According to the Press-Citizen, KCRG, Little Village Magazine, and the University of Iowa police, there is an active neo-Nazi group in Iowa City, which distributed neo-Nazi fliers in Wetherby Park this year and vandalized a mural on campus. This is very scary and it is important that the Little Hawk does not allow a member of its staff to play down the dangers that neo-Nazis pose to the residents of Iowa City.

“The rally in Charlottesville was a white supremacist rally, but many participants were shouting anti-Semitic slurs, such as ‘blood and soil,’ ‘Blunt and Boden’…”

This has no basis in truth. The German word ‘Blunt’ means ‘marijuana cigar’ and the German word ‘and’ is an astrological abbreviation for the constellation Andromeda. The phrase in the article, therefore, means ‘marijuana cigar andromeda ground’. ‘Marijuana cigar andromeda ground’ is not one of the many antisemitic phrases that the Nazis employed.

“Germany is legislatively one of the least anti-Semitic countries in the whole world, socially it is still one of the most anti-Semitic.”

This is a Trumpesque defamation of an entire nation with a fabrication. According to recent sources, modern German people are some of the least antisemitic people in the world. The Anti-Defamation League’s studies of the prevalence of antisemitic views in each country’s population put Germany near the bottom of the list. As someone who has often participated in the German Jewish community, is involved with many German Jews, and has seen the Jews’ experiences in modern Germany, this claim is beyond offensive to just me–it is offensive to the German people and the Jewish people.

“Being white is a privilege beyond just the color of your skin. It also means being Christian, and rich.”
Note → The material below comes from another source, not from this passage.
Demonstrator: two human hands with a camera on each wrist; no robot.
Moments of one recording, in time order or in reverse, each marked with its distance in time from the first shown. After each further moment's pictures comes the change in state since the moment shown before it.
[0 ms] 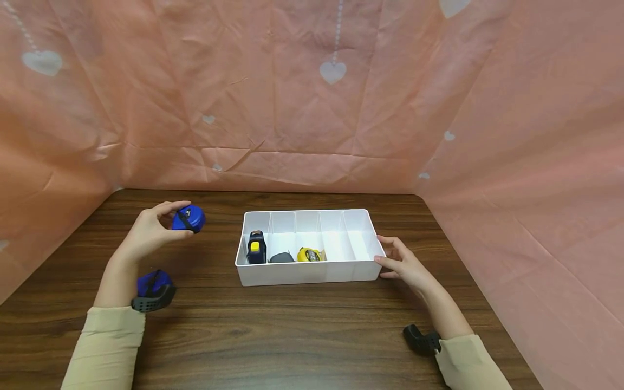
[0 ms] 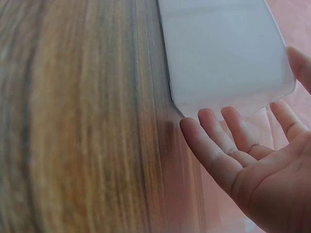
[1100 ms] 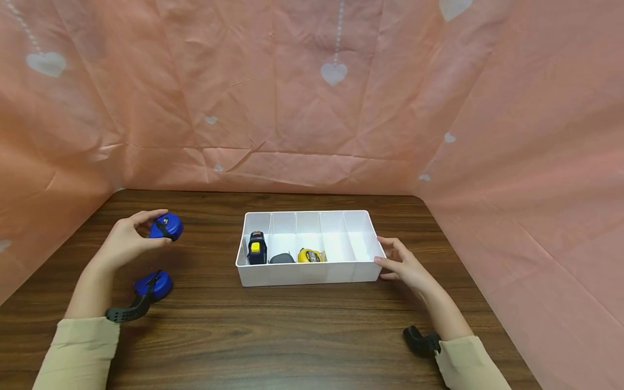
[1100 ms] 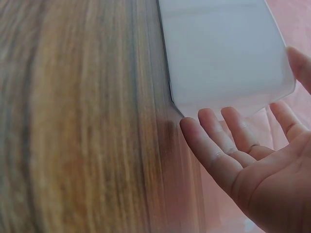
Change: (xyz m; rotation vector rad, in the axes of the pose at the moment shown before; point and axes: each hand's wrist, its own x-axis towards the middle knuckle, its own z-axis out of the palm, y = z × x) left_hand -0.024 -0.026 -0.028 0.124 0.022 -0.068; right_hand 0.001 0.001 0.000 -0.008 0.010 -0.001
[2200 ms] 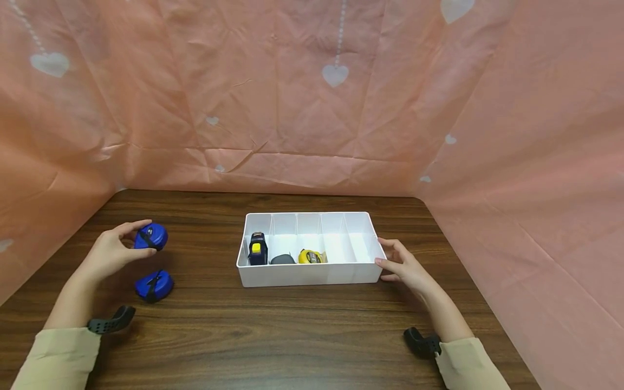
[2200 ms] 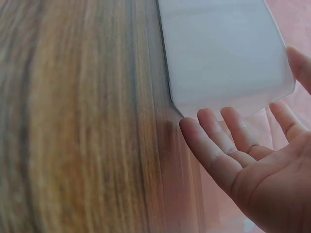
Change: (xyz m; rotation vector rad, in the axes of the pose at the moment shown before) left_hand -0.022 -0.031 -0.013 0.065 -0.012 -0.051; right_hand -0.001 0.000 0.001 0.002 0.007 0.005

Though race is a social construct, it is widely socially constructed and accepted that if you appear white, you are white. There are millions and millions of white people who are not Christian, and more than a billion white people who are not rich. Let’s say my maternal ancestry is all Ashkenazi and my father is half-black, with his other half being German. This means I am one-fourth German, half Ashkenazi and one-fourth sub-Saharan African. According to the article’s definition, I am less white than Obama. However, it would be misleading to say that I am not white, because I appear white and therefore receive all the benefits of whiteness. Of course, there are Jews who are not white: it is a religion, not a race, but the vast majority of American Jews consider themselves white, and are considered white by other people. The only people who say Judaism is a race are antisemites.

“Even if Judaism isn’t meaningful to the curriculum, it’s meaningful to me, and it’s meaningful to the 6.8 million other Jews worldwide.”

As stated before, the estimates for Jews as a percentage of the world’s population range from .14% to .18%, which is more than double the stated “6.8 million” Jews. Where do these figures come from? The article also claimed that .2% of the world’s population is Jewish, which would be more than 15 million people, more than a 220-percent difference. This shows the importance of honesty in the Little Hawk’s reporting. If articles with falsehoods like this are published, why would one believe any of the other articles? Do not let one bad apple discredit the whole barrel of journalistic excellence.

In conclusion, the Little Hawk should publish this open letter to the editors about “On the Rise” immediately and reprimand the author, who has demonstrated total journalistic dishonesty and disregard for the truth. Thank you. If this is fixed, I hope the Little Hawk will return to its old expectations of honesty in journalism and regain its previously held trust, respectability, and prestige.